Tool	First met	Purpose
DVLA harness (`virtus-llm-owasp`)	Module 2	Academy's deliberately-vulnerable LLM application; 9-model regression baseline
Multi-substrate exploit-chain runner	Module 5	Runs exploit across DVLA + Virtus OS in one harness
Attack-narrative documentation template	Module 5	Standard format for adversarial reports at coordinated-disclosure quality
TransformerLens	Module 4.5	Mechanistic-interpretability library; activation hooks, attention patterns, interventions
Neuronpedia	Module 4.5	Community SAE feature dashboards for Llama-2-7B and related models
PyTorch activation-steering scaffold	Module 4.5	RepE / ActAdd / steering-vector-addition reference implementation
Booster (ICLR 2025 oral)	Module 7.5	Safety-aware fine-tuning defense recipe; attenuates harmful perturbation
HarmBench harness	Module 7.5	Standardized evaluation; 400 behaviors × 7 risk categories; reused from AI-201 at depth
Adversarial-example crafter	Module 10	FGSM + PGD perturbation crafting against image classifiers
9-model regression runner	Module 3	Reused from AI-201 with DVLA-specific customization for L3-regression
Threat-actor capability matrix	Module 11	Maps AI-301 attacks to threat-actor tiers; cross-referenced against RSP v3.0 + DeepMind FSF
RSP-style capability-eval scaffold	Capstone (Track C)	Mirrors Anthropic's pre-deployment evaluation protocol
Substrate-language mapping tool	Module 1	30+ row vulnerability map; literalized post-Module-4.5 with SAE-feature entries

Architecture Comparison Sidebars

Each module pairs a substrate-level design choice against its language-level cousin. AI-301 uses this sidebar pattern at capstone depth -- the sidebars are not background color; they are the pedagogical core.
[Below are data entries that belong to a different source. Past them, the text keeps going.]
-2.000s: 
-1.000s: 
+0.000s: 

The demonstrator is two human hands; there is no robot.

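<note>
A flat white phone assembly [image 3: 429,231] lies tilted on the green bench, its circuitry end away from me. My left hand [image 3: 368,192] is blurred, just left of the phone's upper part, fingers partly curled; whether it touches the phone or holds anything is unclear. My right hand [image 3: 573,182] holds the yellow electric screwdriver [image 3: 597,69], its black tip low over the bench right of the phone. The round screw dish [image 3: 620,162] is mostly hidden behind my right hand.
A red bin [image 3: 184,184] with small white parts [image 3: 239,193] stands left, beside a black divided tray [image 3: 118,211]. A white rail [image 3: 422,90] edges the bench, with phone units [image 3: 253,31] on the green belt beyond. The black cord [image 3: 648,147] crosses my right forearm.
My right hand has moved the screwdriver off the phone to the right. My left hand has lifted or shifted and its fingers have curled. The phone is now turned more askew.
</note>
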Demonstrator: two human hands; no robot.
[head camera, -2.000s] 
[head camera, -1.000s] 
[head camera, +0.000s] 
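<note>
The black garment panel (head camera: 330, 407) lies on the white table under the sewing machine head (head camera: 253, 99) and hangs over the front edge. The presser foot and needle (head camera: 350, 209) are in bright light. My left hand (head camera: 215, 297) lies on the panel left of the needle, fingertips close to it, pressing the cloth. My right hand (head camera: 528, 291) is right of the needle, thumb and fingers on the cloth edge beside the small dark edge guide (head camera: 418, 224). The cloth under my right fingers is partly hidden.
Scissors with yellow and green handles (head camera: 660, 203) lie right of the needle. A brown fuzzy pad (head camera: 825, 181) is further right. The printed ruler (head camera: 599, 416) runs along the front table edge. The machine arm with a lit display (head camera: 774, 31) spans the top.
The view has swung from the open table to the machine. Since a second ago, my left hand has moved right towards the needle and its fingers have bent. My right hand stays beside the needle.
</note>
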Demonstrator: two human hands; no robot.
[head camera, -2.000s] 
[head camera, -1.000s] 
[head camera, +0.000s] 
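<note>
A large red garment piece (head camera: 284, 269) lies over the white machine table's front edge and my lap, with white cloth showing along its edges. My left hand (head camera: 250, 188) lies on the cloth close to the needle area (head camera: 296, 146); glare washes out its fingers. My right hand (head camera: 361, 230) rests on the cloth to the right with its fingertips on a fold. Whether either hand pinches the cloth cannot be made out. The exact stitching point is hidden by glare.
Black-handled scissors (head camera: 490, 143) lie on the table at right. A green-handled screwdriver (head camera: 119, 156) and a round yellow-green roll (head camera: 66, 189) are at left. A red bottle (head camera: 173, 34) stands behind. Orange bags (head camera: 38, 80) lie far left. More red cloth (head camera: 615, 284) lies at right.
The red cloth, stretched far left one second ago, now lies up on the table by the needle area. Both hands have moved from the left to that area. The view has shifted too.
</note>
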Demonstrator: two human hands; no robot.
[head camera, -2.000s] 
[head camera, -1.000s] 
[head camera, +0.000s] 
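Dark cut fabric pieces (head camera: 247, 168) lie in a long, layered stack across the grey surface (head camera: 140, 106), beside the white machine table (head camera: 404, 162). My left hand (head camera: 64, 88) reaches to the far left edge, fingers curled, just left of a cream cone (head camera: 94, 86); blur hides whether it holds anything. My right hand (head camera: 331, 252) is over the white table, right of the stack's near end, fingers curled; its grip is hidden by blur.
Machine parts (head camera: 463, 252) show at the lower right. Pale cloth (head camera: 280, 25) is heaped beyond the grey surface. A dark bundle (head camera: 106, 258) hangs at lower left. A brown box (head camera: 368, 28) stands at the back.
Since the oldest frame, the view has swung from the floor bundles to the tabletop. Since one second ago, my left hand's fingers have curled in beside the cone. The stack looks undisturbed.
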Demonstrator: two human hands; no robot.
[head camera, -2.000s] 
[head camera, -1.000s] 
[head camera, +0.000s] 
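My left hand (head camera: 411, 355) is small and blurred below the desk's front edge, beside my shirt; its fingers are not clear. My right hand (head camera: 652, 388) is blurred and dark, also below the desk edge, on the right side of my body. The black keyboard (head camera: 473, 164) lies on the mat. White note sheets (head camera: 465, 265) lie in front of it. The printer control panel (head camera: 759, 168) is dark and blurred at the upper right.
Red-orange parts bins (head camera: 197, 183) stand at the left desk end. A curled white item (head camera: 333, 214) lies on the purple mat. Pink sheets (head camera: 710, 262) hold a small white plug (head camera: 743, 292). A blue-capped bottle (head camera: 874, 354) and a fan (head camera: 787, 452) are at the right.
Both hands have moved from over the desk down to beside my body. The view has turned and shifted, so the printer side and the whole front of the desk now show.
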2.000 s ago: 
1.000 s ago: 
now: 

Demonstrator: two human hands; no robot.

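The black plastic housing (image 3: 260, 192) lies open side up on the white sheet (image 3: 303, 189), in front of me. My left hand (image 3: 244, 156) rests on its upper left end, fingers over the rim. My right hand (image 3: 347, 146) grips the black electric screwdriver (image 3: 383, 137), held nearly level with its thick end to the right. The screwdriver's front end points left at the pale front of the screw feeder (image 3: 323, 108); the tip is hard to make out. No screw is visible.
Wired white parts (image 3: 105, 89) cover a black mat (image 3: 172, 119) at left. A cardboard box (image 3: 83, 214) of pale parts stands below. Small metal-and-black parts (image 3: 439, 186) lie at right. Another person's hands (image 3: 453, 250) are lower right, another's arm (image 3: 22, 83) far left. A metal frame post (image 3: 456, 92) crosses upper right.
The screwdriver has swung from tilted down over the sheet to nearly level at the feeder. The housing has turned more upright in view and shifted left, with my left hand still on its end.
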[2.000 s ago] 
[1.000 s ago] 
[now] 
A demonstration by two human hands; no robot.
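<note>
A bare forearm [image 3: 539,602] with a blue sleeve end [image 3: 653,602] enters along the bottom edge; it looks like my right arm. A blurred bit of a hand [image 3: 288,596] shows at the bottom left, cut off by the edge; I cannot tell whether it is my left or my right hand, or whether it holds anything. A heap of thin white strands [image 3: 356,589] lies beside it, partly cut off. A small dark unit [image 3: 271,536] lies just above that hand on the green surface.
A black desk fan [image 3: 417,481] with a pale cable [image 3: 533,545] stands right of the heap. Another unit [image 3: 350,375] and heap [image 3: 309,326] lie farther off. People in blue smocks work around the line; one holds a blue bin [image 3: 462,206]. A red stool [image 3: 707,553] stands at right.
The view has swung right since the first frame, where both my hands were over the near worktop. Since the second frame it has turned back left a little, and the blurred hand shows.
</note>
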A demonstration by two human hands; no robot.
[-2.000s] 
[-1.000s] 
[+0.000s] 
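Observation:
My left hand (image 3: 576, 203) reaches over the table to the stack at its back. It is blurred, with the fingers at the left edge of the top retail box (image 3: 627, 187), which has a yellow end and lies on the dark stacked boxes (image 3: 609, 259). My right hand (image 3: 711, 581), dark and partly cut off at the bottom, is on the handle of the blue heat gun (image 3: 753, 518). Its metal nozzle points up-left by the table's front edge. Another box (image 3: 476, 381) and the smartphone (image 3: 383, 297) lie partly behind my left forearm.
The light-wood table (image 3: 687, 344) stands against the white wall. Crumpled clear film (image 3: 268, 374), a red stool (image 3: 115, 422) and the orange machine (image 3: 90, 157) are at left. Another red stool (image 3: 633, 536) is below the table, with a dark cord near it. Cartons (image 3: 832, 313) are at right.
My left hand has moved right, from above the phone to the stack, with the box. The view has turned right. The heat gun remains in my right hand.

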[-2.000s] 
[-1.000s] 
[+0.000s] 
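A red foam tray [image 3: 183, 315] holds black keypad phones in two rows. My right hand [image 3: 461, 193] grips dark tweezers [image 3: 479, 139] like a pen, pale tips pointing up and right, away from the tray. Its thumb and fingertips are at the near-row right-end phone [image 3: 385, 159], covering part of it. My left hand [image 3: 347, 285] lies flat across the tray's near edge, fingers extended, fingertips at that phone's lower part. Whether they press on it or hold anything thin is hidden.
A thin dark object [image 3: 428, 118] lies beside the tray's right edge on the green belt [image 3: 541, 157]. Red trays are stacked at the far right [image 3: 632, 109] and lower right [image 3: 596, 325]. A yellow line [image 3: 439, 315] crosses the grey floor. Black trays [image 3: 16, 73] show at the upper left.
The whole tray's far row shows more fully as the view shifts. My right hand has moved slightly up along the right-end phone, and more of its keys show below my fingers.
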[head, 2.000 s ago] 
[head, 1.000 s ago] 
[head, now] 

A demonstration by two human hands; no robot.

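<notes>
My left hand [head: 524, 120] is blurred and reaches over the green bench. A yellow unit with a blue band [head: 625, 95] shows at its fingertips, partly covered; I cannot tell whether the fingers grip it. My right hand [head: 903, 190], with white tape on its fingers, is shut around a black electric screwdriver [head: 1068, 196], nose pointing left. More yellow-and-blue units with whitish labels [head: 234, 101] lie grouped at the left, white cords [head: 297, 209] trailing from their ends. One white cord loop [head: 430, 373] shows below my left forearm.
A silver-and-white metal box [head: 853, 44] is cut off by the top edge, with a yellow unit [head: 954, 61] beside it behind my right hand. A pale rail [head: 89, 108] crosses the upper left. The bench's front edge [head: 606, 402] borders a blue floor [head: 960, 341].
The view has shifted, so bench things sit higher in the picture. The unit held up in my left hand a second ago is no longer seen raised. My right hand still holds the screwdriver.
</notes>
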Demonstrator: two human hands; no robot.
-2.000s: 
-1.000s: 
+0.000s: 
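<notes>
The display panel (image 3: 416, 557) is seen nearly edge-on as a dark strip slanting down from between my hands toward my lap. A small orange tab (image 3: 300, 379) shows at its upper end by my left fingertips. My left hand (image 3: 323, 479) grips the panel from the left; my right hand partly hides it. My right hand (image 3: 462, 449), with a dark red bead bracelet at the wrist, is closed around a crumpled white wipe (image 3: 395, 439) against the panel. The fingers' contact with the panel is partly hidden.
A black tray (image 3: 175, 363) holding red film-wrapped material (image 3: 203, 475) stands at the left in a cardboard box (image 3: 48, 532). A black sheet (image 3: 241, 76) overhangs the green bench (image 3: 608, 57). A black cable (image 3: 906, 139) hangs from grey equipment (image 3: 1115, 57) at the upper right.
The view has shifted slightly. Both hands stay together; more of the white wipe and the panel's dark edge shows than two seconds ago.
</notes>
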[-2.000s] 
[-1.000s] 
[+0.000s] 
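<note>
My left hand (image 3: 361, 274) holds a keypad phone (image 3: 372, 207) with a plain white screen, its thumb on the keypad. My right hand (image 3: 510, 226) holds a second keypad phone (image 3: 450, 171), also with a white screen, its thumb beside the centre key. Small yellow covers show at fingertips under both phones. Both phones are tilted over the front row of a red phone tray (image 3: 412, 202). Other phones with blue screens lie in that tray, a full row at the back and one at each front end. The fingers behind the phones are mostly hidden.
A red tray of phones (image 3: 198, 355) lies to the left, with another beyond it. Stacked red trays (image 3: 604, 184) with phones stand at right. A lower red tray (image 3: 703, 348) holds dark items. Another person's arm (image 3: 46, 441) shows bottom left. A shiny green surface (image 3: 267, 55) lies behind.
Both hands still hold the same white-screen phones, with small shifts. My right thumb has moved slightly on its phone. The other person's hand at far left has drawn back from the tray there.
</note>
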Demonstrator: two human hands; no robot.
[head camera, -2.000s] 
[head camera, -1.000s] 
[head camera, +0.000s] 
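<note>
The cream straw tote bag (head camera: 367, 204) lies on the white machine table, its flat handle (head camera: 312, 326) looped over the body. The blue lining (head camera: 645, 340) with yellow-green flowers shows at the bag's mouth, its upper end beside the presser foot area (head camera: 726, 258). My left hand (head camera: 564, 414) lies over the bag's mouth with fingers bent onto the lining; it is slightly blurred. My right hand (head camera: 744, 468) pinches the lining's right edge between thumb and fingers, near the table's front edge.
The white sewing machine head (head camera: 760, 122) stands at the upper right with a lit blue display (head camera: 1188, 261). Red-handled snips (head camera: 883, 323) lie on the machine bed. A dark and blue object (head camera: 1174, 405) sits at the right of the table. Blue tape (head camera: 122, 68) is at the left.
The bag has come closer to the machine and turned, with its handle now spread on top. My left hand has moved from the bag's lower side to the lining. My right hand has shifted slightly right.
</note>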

Module	Substrate side	Language side
1	W^X / ASLR / canaries / CFI	Prompt isolation / context-window isolation / output guards / tool-calling constraints
2	Stack overflow: what happens when ret addr is overwritten	Prompt injection: what happens when system prompt boundary is overwritten
4.5	Memory word at address X: corrupt it, change behavior	SAE feature at node X: clamp it, change behavior
5	ROP: chain gadgets to build arbitrary compute	Tool-chain hijack: chain tool calls to build arbitrary capability
6	void* cast: compiler loses type; runtime crashes or executes arbitrary code	LLM string output: no type; downstream code processes as trusted instruction
7	Cache timing: Flush+Reload leaks memory-access pattern	Latency timing: inter-token delay leaks reasoning pattern
7.5	Firmware update supply chain: malicious image bypasses secure boot	Fine-tuning supply chain: malicious examples bypass RLHF alignment
8	Defense layers: W^X + ASLR + canaries + CFI = 4 independent barriers	Defense layers: isolation + validation + monitoring + human-in-the-loop = 4 independent barriers

v0.1 Scope Note

v0.1 shipped Modules 1-7.5 (the substrate-language thesis arc, through fine-tuning attacks), Labs 2.1-7.5 (7 graded labs), CAPSTONE.md, and INSTRUCTOR-GUIDE.md (Modules 1-7.5 full depth). v0.2 completed Modules 8-12, the remaining labs, and the full INSTRUCTOR-GUIDE extension; all are live in this classroom.